Write only the number of lines in the entries below that contain the word "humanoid".

Provided entries
- - -

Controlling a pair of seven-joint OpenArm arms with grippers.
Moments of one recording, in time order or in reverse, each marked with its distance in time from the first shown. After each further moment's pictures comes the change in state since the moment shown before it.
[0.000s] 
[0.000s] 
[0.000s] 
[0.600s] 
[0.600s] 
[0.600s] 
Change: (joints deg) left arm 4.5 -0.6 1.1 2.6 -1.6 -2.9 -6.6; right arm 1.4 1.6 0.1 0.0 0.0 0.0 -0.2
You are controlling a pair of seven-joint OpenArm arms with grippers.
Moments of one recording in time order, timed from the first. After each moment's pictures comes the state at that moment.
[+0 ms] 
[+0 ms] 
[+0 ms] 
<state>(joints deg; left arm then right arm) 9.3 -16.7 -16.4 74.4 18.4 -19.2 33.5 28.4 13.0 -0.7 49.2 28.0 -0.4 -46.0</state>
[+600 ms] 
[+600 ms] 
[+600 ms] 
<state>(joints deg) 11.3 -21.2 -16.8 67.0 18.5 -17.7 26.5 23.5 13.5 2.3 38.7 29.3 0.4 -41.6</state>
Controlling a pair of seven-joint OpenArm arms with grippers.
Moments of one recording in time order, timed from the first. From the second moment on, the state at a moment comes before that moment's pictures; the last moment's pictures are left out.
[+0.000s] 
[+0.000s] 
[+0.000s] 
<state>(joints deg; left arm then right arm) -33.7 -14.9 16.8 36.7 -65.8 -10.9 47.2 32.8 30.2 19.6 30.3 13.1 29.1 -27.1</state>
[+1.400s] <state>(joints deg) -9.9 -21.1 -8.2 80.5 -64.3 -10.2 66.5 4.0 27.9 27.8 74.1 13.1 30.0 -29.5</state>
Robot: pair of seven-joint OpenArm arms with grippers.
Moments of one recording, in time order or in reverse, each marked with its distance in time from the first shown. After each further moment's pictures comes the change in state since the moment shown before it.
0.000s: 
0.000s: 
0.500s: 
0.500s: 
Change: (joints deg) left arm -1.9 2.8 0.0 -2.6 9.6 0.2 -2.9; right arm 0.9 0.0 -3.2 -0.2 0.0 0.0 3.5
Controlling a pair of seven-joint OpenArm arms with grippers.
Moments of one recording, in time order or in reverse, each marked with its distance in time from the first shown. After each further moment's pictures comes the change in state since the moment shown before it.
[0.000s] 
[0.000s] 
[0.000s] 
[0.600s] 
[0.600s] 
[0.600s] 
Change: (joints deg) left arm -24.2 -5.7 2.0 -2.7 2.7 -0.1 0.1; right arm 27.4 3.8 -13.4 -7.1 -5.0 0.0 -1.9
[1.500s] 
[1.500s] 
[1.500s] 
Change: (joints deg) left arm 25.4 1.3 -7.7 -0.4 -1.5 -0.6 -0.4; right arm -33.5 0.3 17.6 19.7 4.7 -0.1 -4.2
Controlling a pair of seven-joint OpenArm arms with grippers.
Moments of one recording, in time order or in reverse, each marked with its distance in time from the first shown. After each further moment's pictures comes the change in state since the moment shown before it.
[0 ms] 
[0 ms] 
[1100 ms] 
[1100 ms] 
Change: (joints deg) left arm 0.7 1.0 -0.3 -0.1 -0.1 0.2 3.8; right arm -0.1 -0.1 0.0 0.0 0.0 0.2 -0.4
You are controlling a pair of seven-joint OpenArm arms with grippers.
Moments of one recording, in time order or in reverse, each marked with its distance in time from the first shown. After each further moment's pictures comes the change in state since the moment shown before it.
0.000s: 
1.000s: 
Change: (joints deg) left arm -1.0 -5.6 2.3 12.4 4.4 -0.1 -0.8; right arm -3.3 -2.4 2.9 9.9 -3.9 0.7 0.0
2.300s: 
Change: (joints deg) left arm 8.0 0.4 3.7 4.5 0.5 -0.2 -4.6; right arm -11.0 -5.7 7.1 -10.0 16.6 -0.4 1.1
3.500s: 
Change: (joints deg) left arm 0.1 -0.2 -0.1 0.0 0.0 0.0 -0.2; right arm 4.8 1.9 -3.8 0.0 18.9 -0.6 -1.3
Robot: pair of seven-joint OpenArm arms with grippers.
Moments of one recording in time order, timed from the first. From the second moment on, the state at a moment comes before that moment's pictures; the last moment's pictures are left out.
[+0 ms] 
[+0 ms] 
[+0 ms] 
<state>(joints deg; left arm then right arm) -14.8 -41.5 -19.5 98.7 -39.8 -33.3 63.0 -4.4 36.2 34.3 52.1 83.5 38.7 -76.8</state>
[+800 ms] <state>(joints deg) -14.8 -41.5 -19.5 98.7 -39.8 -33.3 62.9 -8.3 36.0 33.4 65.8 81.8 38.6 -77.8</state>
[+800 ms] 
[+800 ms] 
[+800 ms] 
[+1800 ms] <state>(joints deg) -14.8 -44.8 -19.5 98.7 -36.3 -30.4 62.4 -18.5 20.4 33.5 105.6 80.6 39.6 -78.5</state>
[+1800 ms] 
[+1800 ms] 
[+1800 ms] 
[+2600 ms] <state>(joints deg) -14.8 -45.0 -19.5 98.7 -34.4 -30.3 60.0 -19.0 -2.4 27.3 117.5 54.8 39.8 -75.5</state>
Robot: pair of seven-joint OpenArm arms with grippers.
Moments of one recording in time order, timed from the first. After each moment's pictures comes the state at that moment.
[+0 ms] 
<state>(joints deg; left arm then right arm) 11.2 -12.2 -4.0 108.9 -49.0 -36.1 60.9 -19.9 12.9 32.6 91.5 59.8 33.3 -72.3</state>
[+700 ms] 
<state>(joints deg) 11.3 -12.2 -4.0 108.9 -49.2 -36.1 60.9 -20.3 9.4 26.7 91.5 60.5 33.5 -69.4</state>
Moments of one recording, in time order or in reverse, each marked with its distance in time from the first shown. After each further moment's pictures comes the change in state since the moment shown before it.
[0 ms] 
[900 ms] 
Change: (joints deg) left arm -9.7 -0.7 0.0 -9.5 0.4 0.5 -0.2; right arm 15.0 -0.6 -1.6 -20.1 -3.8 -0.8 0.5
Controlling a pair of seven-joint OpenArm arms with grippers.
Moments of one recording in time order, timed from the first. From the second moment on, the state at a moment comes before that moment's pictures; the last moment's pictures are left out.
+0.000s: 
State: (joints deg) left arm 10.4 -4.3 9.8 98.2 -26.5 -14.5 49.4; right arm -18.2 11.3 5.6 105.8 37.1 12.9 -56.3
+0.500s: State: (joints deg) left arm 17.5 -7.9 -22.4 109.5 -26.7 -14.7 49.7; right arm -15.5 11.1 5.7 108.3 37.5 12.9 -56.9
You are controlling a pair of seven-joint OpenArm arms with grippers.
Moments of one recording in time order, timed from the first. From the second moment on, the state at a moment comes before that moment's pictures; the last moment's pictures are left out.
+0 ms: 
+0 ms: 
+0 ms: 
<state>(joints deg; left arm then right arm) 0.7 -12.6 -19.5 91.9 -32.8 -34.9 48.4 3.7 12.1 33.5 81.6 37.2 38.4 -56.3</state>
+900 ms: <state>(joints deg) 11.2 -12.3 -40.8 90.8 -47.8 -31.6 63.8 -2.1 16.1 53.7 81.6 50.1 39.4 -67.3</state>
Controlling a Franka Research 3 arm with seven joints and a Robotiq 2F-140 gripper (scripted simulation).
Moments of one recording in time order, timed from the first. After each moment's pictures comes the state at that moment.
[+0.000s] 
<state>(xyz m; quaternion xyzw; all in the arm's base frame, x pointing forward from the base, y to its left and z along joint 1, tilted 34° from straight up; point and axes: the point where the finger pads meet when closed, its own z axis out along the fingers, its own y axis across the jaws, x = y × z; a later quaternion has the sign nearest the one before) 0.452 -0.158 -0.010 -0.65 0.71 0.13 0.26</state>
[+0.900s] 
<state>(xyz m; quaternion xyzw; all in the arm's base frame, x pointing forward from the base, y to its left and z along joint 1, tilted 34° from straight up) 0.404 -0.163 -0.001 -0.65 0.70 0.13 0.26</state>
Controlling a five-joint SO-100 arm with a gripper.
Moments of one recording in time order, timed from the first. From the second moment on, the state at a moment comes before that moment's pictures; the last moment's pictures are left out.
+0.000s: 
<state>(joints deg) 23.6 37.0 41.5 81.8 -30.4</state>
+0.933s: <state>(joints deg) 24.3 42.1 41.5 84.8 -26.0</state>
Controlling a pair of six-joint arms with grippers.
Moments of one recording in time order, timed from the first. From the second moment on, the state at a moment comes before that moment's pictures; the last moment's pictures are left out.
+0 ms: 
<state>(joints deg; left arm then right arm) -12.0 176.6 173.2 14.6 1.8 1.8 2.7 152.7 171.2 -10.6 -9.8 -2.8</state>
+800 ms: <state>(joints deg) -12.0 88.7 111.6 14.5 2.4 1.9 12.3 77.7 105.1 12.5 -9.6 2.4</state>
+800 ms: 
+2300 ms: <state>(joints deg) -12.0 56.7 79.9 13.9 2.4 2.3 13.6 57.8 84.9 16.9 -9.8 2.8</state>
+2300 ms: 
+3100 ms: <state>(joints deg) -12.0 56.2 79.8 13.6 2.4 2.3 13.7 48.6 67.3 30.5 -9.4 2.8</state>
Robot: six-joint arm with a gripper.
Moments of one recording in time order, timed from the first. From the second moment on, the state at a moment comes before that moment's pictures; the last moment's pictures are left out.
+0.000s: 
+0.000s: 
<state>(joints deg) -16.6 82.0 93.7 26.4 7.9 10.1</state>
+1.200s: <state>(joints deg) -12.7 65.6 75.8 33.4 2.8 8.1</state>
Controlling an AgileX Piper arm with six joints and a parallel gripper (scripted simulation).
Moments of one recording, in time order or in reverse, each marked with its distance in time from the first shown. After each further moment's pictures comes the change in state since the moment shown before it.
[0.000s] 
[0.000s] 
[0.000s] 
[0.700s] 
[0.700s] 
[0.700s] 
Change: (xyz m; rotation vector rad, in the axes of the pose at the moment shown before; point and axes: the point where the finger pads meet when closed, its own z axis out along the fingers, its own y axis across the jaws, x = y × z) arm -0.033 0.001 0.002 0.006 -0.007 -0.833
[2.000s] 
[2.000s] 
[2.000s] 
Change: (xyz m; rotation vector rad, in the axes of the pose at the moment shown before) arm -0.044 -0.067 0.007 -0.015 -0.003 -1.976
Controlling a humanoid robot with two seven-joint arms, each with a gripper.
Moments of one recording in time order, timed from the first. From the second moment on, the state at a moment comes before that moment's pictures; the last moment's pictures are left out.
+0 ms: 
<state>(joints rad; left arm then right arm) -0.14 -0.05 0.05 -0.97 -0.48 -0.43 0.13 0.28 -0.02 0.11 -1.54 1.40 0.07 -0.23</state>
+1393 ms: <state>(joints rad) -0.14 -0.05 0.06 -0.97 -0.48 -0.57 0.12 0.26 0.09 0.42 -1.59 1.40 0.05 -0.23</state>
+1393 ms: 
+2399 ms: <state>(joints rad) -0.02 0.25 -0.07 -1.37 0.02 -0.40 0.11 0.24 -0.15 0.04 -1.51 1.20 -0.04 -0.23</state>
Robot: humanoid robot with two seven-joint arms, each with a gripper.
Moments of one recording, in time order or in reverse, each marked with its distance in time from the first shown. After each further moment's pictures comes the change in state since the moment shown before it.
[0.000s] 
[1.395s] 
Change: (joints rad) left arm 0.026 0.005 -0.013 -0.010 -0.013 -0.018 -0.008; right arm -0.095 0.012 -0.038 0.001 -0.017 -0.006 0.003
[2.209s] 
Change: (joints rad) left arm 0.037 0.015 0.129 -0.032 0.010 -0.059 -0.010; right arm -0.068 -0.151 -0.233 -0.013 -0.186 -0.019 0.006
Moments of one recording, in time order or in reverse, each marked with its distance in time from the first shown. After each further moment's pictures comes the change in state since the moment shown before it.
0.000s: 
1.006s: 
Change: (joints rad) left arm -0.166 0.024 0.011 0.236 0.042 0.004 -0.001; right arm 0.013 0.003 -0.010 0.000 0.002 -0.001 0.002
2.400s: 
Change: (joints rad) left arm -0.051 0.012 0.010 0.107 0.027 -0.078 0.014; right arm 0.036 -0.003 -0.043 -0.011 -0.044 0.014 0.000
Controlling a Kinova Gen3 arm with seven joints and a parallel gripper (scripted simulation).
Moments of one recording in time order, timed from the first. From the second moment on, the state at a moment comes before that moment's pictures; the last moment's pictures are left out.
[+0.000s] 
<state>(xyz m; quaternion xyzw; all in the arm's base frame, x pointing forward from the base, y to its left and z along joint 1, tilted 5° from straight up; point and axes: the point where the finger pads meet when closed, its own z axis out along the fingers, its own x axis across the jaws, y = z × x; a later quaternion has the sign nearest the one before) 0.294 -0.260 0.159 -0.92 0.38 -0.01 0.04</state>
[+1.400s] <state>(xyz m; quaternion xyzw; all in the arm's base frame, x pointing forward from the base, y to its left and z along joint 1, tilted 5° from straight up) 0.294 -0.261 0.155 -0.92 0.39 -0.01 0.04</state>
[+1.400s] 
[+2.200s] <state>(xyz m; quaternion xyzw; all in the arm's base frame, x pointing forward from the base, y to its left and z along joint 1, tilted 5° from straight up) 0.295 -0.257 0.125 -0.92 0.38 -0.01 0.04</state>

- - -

Result for this task
2